WHAT YOU SHOULD DO →
Output the listing below exactly, minus its images.

RAW DATA →
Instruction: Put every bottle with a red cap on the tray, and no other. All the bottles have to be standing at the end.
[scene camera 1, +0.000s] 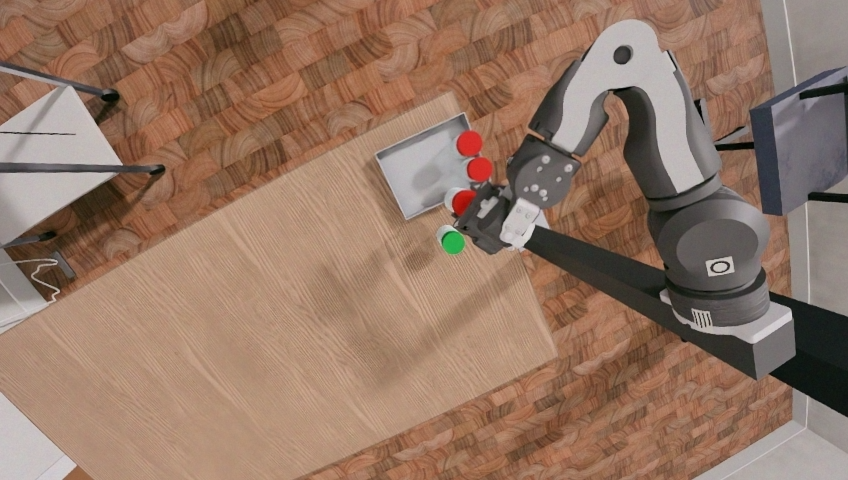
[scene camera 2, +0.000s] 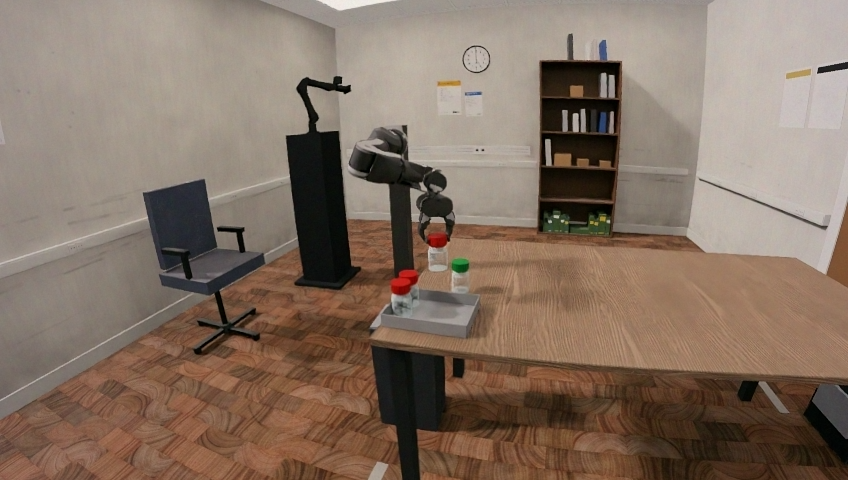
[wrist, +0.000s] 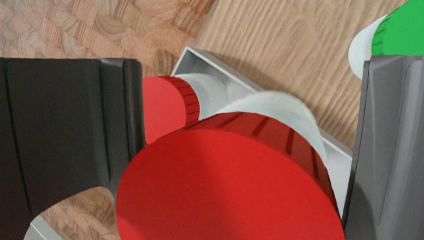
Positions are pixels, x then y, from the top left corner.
Scene:
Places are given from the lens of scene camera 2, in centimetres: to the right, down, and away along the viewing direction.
my gripper (scene camera 2: 436, 240): 4, 0, 107
grey tray (scene camera 2: 441, 307): 5, 20, 108
red-capped bottle (scene camera 2: 401, 298): -6, 16, 101
red-capped bottle (scene camera 2: 437, 254): 4, 4, 104
black pedestal beam (scene camera 2: 400, 200): -8, -14, 129
The marked spots on the black pedestal beam and the grey tray are 42 cm apart.

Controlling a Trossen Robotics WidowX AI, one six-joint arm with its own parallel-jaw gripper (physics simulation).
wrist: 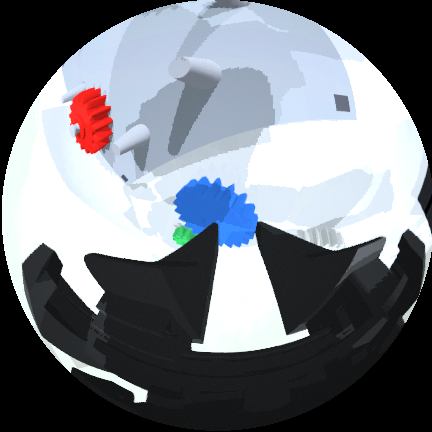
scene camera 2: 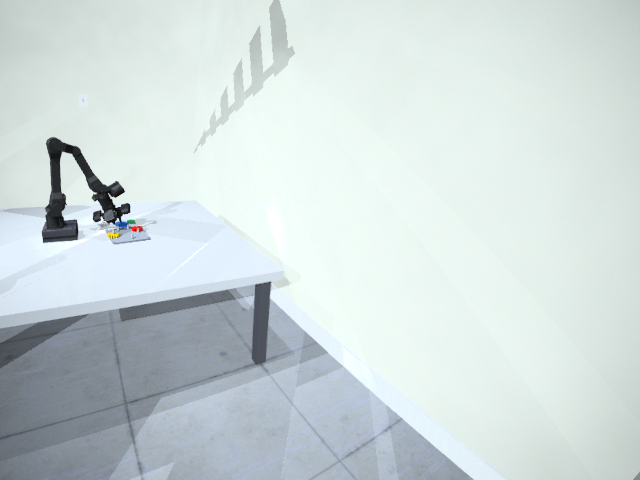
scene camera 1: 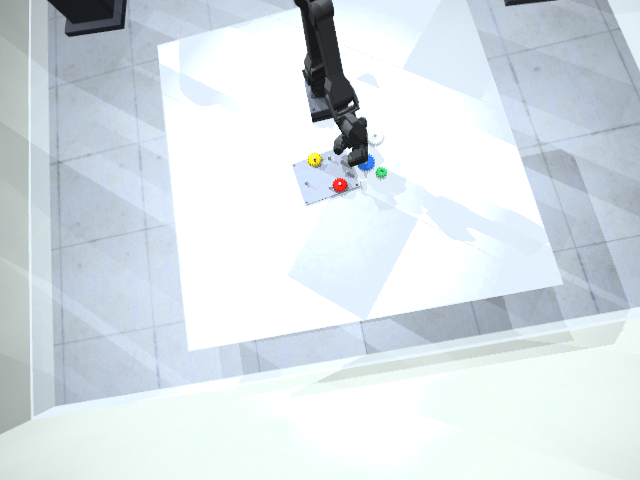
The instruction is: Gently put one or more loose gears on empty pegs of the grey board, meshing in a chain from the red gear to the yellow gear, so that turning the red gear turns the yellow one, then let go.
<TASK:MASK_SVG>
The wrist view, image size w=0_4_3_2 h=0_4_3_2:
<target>gripper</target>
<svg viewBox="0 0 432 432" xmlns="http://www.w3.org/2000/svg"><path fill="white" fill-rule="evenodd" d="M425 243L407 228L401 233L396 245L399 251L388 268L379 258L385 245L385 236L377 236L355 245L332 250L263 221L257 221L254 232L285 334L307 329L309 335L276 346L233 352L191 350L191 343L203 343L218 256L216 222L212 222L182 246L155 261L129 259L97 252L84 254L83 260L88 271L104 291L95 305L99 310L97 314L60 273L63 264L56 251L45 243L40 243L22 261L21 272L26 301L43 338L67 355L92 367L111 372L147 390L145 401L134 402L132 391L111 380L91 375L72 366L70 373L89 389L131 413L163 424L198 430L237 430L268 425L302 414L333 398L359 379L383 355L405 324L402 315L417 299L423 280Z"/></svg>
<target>blue gear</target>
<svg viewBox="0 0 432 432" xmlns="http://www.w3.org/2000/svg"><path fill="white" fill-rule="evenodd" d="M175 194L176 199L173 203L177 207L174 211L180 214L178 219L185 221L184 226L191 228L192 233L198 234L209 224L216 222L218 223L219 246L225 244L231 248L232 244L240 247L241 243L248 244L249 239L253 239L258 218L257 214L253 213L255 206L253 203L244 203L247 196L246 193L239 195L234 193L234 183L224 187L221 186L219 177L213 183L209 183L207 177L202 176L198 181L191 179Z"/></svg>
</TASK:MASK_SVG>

REPLY TO THE TASK →
Instruction: Put every bottle with a red cap on the tray, and no other. All the bottles have to be standing at the end.
[scene camera 1, +0.000s] 
[scene camera 2, +0.000s] 
[wrist, +0.000s] 
Positions are pixels, x then y, from the top left corner.
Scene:
Places are given from the lens of scene camera 2, in centimetres: to the right, down, and away along the viewing direction.
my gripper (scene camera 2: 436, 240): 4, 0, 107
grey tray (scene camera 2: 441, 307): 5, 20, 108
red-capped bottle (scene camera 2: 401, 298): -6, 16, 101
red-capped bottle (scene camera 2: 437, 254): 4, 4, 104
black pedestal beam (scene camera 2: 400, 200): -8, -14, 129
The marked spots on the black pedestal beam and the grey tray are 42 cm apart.

Controlling a Trossen Robotics WidowX AI, one six-joint arm with its own parallel-jaw gripper (physics simulation).
wrist: 
scene camera 2: 
scene camera 1: 
The instruction is: Gently put one or more loose gears on empty pegs of the grey board, meshing in a chain from the red gear to the yellow gear, so that turning the red gear turns the yellow one, then let go.
<TASK:MASK_SVG>
The wrist view, image size w=0_4_3_2 h=0_4_3_2:
<target>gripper</target>
<svg viewBox="0 0 432 432" xmlns="http://www.w3.org/2000/svg"><path fill="white" fill-rule="evenodd" d="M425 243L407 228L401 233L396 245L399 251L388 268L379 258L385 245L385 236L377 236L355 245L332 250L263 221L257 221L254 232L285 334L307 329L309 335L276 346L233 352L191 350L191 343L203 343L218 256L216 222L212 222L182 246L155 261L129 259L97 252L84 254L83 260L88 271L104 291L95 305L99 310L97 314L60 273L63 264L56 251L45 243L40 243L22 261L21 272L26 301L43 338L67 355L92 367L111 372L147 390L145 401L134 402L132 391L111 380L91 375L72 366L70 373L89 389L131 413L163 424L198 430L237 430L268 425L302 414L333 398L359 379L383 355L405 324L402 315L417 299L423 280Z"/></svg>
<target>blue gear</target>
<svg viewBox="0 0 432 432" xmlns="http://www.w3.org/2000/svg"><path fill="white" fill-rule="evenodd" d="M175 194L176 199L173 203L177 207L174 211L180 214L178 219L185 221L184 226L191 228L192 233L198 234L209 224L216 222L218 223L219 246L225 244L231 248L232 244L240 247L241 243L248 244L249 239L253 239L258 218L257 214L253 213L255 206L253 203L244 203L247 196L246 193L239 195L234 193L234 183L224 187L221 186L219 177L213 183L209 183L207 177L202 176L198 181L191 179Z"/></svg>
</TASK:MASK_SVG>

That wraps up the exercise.